L’intervento di Pezzuto ha portato alla luce una nuova scoperta: dagli studi fatti su un’acquaforte rappresentante la ‘Madonna della Misericordia’ di Francesco Bedeschini si è scoperto che la carta su cui questa è incisa, di evidente colore giallo, è stata tinta con lo zafferano. “In vent’anni di studio è la prima volta che mi capita di vedere una cosa del genere, anche perché la carta ha un colore giallo molto intenso. Abbiamo notizia che dopo aver comprato la matrice per l’acquaforte e la carta, sia stato acquistato lo zafferano perché, per dare una connotazione estetica, si è scelto di usare una carta tinta”, ha spiegato Pezzuto.

La professoressa Pittia nell’esporre il progetto P.O.L.I.S, che opera sulle filiere regionali delle piante officinali, in particolare luppolo e zafferano, ha descritto gli esiti delle analisi laboratoriali, effettuate con tecniche analitiche e diagnostiche, sulla crocina e sugli aromi dello zafferano. Ha inoltre proposto il risultato di uno studio fatto sulla liofilizzazione degli stimmi con tabelle esplicative che chiarivano come il prodotto ottenuto con questa tecnica abbia fornito dati costanti e valori qualitativi alti.

I petali sono stati al centro dell’intervento della professoressa Speranza: negli studi effettuati le note proprietà antinfiammatorie dello zafferano sono state riscontrate nei fiori. I petali dello zafferano, utilizzati dopo processi di estrazione di alcuni composti chimici, sono attualmente oggetto di studio per il trattamento di malattie croniche come la colite ulcerosa e il morbo di Chron. Gli esiti finora ottenuti sono stati dettagliatamente esposti nell’intervento della dottoressa Panella, parte del team di studi di Speranza.

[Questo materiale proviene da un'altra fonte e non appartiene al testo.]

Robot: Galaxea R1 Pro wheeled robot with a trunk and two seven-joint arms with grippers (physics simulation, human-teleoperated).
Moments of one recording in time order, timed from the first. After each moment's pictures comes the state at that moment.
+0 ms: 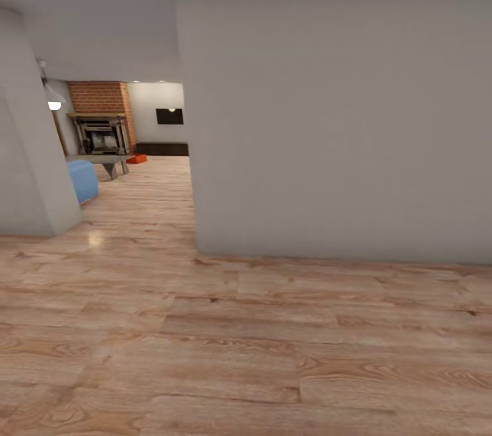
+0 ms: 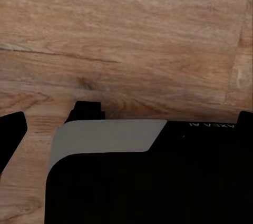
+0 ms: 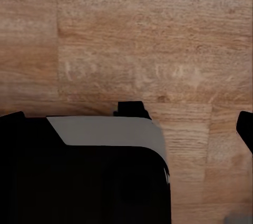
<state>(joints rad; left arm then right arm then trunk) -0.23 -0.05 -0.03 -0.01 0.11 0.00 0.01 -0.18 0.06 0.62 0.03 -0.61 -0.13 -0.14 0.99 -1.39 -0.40</state>
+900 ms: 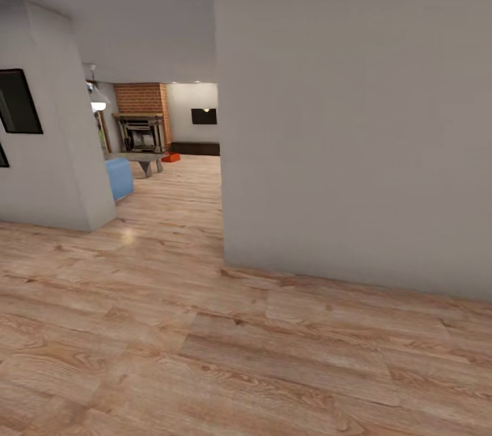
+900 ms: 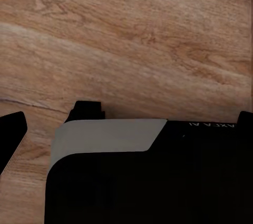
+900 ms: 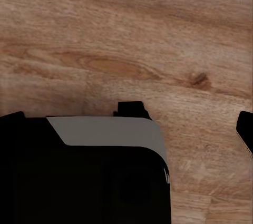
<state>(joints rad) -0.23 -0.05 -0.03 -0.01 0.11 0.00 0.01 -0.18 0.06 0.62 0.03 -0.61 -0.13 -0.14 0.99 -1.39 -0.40</state>
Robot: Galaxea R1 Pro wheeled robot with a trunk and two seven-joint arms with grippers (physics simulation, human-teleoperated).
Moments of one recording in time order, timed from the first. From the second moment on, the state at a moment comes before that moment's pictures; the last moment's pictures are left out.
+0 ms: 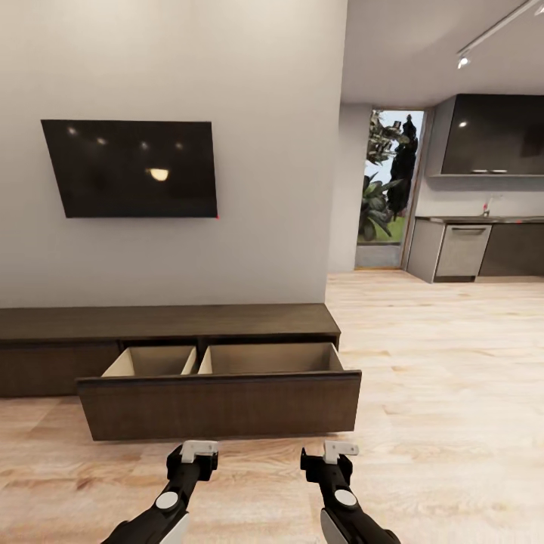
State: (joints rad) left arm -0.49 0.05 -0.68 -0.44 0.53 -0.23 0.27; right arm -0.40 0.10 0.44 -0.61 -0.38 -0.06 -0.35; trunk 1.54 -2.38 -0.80
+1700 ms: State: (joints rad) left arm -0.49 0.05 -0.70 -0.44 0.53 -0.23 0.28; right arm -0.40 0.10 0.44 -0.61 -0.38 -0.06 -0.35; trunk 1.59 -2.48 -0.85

In conclusione, la professoressa D’Alessandro, autrice della pubblicazione “La salute ha l’oro in bocca”, realizzata con il sostegno dell’Università dell’Aquila, della cooperativa Altopiano di Navelli e della Onlus Salute Donna, e distribuita ai presenti, ha approfondito nell’incontro le proprietà antitumorali della spezia e i risultati ottenuti attraverso la somministrazione di zafferano e dei principali carotenoidi di cui è composto, crocina e crocetina, per il trattamento e la prevenzione nelle formazioni tumorali.

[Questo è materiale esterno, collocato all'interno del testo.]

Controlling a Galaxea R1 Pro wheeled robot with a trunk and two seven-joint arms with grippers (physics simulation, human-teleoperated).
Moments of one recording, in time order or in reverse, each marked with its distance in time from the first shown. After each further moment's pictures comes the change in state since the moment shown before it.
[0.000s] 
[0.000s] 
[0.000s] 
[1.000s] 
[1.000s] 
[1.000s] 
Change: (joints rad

Al termine dell’incontro il Christian Di Fiore Trio, con il suo concerto, ha proposto il suo viaggio musicale nella tradizione molisana e abruzzese, ma con contaminazioni contemporanee e estere.

La stagione della raccolta dello zafferano, intanto, si è conclusa domenica scorsa con il “Concerto di fine raccolto” che ha chiuso per il 2024 la rassegna “Zafferano: coltura è/e cultura”.